- **What is expected**
Starting at the top of the listing, extract every line up to and including the one with "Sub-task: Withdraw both". Pictures stay out of the copy.

- **Records provided**
= Beginning of Section =
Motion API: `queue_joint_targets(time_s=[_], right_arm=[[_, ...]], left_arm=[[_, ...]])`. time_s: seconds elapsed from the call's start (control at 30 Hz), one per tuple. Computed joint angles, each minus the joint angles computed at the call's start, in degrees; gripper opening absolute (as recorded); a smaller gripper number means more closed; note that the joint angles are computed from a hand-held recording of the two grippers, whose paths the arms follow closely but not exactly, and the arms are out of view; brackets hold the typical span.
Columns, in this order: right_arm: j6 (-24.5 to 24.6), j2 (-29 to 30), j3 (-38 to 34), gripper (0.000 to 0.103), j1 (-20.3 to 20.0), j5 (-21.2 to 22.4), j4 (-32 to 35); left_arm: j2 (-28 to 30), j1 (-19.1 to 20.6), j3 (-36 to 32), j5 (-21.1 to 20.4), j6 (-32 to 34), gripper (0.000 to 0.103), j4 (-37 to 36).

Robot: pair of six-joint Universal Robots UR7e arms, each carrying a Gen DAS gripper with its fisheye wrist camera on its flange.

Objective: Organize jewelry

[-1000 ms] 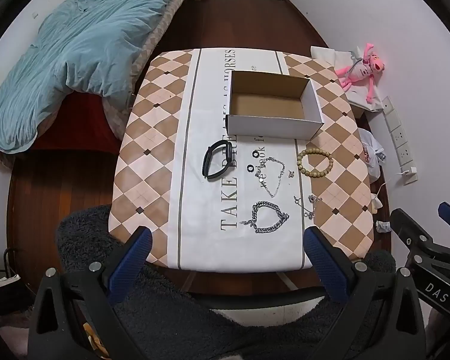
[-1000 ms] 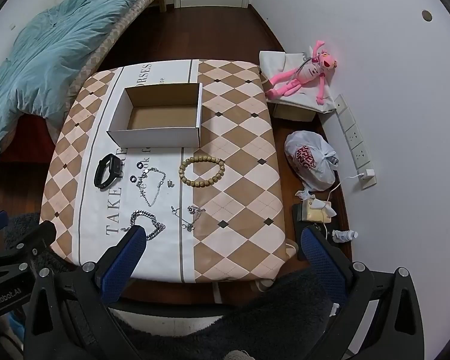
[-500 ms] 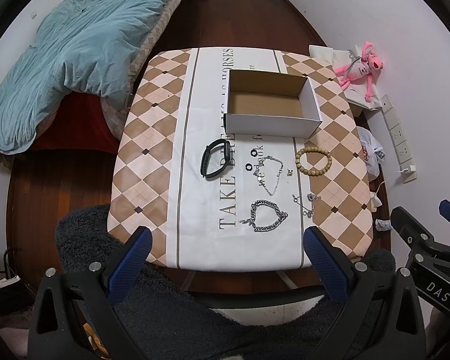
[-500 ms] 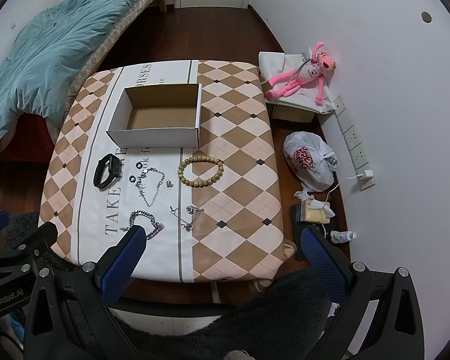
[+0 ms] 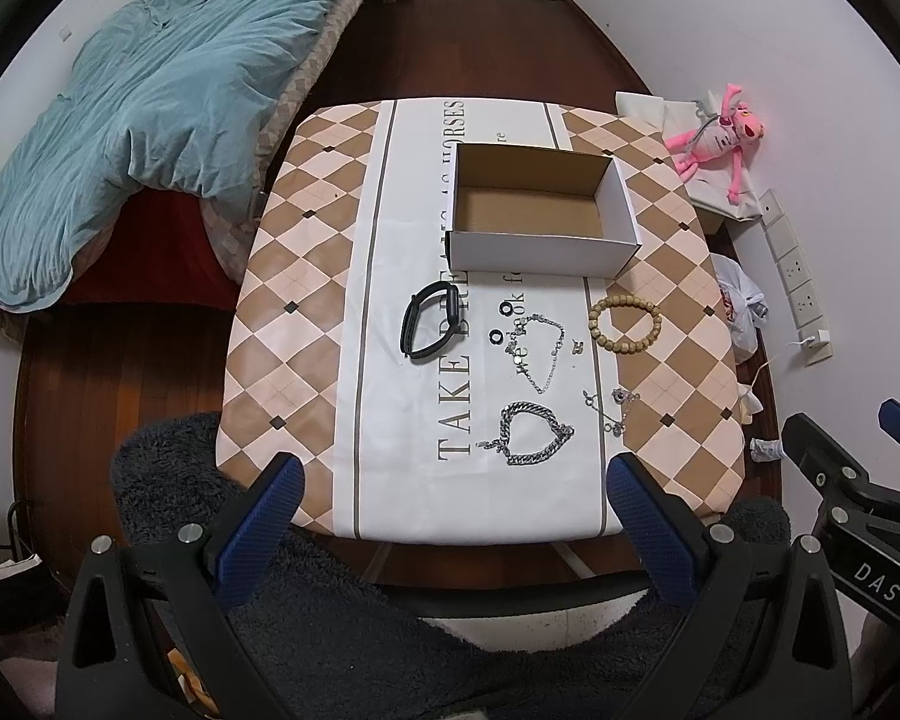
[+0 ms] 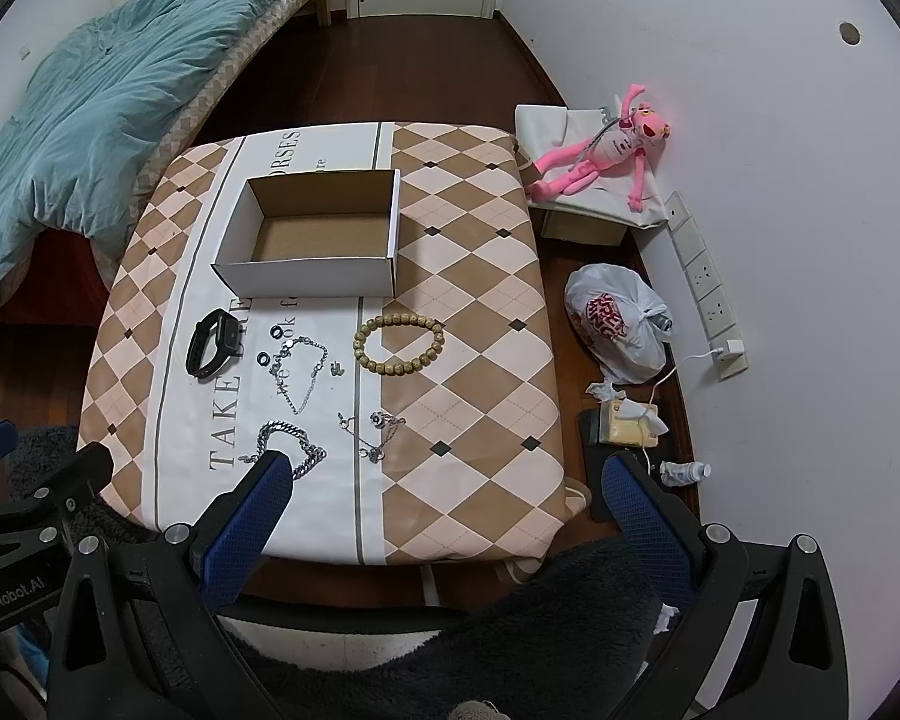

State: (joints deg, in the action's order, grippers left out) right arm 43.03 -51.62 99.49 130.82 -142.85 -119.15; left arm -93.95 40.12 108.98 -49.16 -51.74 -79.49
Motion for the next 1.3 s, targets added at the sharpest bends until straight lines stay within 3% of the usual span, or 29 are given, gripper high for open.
queue_joint_targets(time_s=[1.3], right_arm=[[0.29, -0.63, -0.39, 0.103, 0.42, -0.32, 1.14]], left_arm=[[0.56, -0.45, -0.98, 0.03, -0.12, 0.103, 0.21]])
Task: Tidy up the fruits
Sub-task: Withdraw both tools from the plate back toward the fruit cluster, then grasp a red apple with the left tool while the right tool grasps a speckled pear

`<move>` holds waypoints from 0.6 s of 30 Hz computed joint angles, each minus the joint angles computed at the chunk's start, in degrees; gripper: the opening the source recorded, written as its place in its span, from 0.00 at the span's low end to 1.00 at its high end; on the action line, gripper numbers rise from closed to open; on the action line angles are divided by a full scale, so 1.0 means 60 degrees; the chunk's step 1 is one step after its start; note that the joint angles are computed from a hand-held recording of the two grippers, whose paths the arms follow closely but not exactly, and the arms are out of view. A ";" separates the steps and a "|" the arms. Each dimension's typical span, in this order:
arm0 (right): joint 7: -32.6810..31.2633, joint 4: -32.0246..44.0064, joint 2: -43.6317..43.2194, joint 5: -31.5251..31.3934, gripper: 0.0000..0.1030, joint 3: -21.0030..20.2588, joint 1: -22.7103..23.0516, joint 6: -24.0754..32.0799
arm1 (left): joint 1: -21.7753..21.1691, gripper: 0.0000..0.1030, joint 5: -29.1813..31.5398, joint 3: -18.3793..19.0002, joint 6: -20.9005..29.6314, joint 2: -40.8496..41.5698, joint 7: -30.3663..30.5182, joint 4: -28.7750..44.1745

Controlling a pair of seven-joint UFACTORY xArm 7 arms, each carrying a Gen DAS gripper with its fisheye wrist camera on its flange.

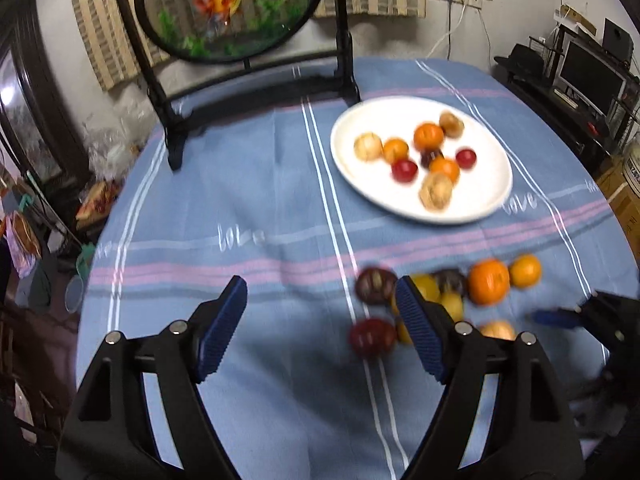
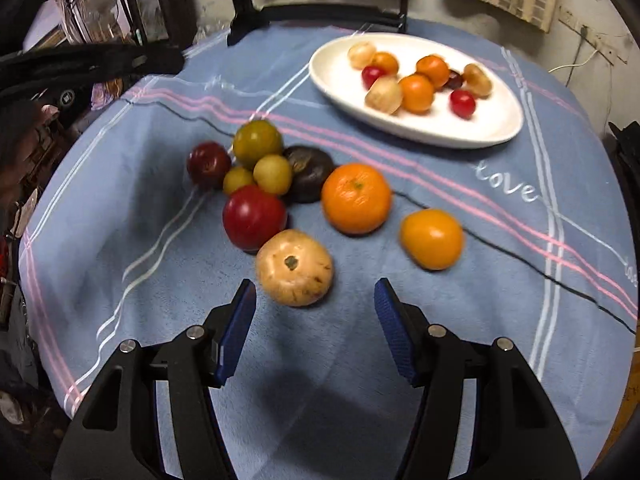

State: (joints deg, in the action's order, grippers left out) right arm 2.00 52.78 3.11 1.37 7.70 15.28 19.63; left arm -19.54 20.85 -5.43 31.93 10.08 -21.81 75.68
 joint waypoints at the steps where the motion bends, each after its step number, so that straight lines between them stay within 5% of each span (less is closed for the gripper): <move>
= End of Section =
- **Finished exercise**
Motion API: `queue_joint_targets(time_s=[_], right_arm=[[_, ...]], left_arm=[[_, ...]])`. time_s: seconds elapsed from the call's start (control at 30 Hz), one per tuple. Computed joint angles, each minus the joint angles computed at the call's start, in degrees; gripper opening absolute (as recorded); a smaller gripper number means more closed; note that the joint angles are computed from a hand-held recording of the two grippers, whose paths the arms follow closely but not exactly, and the arms are out of view; brackets hold the typical span.
Columns, in this order: right_arm: j6 (-24.5 to 24.6), j2 (-29 to 30), j3 (-38 to 34), gripper (0.000 to 0.103), j1 (-20.3 to 20.0), j5 (-21.2 to 22.4), j4 (-32 to 35); left_arm: j2 (-28 to 30), j1 (-19.1 to 20.6), j3 (-36 to 32), j5 (-21.1 to 20.4), j6 (-32 to 34), gripper (0.000 to 0.103), j4 (-37 to 36).

Robot: pair of six-joint Universal Robots UR7e arms, each carrying a Gen DAS gripper with its fisheye wrist camera on its flange.

Objective: Organize jewelry

[-1000 ms] 
[-1000 ms] 
[-500 ms] 
[-500 ms] 
[+0 ms] 
[+0 ms] 

State: (joints deg, in the action's order, grippers left out) right arm 43.03 -51.62 99.49 130.82 -142.85 -119.15; left arm -93.95 40.12 108.98 -49.16 -51.74 -79.49
Motion for the next 1.3 s, targets added at the sharpest bends until straight lines stay within 3% of the usual span, or 29 are given, gripper high for open.
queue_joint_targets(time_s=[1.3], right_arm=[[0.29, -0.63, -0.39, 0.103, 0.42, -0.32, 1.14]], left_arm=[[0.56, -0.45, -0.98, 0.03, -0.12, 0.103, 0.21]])
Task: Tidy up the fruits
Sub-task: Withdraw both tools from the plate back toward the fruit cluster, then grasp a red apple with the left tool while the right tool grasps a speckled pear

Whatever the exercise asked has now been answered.